Instructions to follow: In this exercise, every entry below is to be reproduced word for word.

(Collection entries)
_ _ _ _ _

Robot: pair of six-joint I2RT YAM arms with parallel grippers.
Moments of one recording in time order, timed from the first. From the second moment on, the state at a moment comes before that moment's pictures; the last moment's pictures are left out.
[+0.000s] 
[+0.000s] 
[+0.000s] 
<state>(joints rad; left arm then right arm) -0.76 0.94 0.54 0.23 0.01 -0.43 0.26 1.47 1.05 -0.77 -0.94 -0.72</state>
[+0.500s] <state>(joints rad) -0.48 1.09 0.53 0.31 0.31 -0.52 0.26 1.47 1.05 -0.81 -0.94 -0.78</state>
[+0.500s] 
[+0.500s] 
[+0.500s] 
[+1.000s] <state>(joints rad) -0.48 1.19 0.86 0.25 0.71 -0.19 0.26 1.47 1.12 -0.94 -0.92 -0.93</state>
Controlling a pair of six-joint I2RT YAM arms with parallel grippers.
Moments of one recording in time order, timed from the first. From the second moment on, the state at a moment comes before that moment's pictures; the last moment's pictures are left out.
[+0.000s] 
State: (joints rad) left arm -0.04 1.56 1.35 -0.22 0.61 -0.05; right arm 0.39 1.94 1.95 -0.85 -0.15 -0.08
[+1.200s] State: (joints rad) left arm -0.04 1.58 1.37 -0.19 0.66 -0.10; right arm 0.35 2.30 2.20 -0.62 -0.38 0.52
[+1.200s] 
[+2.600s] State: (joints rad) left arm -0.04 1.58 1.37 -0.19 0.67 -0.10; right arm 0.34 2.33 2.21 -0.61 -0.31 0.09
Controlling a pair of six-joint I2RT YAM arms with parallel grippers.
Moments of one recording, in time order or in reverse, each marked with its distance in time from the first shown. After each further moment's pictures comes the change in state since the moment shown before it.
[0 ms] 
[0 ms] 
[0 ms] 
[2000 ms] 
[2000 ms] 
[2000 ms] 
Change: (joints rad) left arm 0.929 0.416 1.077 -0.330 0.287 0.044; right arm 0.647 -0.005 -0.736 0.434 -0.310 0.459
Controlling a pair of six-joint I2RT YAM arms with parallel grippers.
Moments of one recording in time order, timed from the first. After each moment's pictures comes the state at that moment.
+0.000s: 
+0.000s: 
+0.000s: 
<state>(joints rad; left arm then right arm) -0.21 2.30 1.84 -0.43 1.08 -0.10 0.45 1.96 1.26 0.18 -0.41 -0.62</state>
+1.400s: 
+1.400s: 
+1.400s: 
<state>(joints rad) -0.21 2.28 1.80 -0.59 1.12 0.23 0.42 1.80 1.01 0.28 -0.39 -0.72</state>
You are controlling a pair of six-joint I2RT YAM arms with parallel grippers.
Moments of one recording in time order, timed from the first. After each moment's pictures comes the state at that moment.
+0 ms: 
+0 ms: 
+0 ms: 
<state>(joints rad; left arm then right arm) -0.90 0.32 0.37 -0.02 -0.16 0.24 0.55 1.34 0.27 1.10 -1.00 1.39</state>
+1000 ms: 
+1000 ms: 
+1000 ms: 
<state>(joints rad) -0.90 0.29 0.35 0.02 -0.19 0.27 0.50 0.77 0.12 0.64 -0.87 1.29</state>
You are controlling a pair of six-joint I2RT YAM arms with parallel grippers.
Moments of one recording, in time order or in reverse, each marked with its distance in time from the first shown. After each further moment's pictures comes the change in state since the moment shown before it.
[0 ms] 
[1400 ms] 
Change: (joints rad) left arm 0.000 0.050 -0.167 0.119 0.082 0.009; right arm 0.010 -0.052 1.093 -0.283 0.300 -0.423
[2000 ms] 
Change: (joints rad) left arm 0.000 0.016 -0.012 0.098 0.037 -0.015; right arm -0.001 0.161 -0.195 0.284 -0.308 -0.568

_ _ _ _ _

Response to this task:
Robot: pair of six-joint I2RT YAM arms with parallel grippers.
Moments of one recording in time order, timed from the first. From the second moment on, the state at a moment comes before that moment's pictures; the last moment's pictures are left out.
[+0.000s] 
[+0.000s] 
[+0.000s] 
<state>(joints rad; left arm then right arm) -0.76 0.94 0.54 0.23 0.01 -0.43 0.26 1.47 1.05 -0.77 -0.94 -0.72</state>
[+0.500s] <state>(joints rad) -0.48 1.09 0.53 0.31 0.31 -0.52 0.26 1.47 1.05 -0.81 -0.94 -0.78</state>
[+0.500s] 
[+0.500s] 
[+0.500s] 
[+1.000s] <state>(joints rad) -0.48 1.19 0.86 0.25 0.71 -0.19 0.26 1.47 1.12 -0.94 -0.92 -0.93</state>
Controlling a pair of six-joint I2RT YAM arms with parallel grippers.
Moments of one recording in time order, timed from the first. From the second moment on, the state at a moment comes before that moment's pictures; the last moment's pictures are left out.
[+0.000s] 
State: (joints rad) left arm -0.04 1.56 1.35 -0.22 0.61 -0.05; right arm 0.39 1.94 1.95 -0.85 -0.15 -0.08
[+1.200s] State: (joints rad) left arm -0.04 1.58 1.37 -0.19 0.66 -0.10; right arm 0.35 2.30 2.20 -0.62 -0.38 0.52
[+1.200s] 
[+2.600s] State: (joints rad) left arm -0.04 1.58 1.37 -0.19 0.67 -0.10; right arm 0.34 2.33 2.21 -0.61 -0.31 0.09
Controlling a pair of six-joint I2RT YAM arms with parallel grippers.
Moments of one recording, in time order or in reverse, each marked with its distance in time from the first shown. After each further moment's pictures comes the change in state since the moment shown before it.
[0 ms] 
[0 ms] 
[0 ms] 
[2000 ms] 
[2000 ms] 
[2000 ms] 
Change: (joints rad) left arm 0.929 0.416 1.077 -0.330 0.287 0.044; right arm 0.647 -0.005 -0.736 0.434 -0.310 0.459
Controlling a pair of six-joint I2RT YAM arms with parallel grippers.
Moments of one recording in time order, timed from the first. After each moment's pictures comes the state at that moment.
+0.000s: 
+0.000s: 
+0.000s: 
<state>(joints rad; left arm then right arm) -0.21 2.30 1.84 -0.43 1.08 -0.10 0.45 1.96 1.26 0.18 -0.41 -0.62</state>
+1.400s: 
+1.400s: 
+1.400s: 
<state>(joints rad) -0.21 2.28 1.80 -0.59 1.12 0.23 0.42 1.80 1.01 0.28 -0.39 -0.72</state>
You are controlling a pair of six-joint I2RT YAM arms with parallel grippers.
Moments of one recording in time order, timed from the first. After each moment's pictures comes the state at that moment.
+0 ms: 
+0 ms: 
+0 ms: 
<state>(joints rad; left arm then right arm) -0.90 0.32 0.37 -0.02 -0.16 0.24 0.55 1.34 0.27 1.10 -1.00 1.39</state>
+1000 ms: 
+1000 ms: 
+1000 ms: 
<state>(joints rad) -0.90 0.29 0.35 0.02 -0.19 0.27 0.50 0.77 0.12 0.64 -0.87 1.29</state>
You are controlling a pair of six-joint I2RT YAM arms with parallel grippers.
Moments of one recording, in time order or in reverse, each marked with its distance in time from the first shown. After each further moment's pictures comes the change in state since the moment shown before it.
[0 ms] 
[1400 ms] 
Change: (joints rad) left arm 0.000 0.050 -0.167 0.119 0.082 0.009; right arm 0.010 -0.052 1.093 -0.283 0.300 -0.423
[2000 ms] 
Change: (joints rad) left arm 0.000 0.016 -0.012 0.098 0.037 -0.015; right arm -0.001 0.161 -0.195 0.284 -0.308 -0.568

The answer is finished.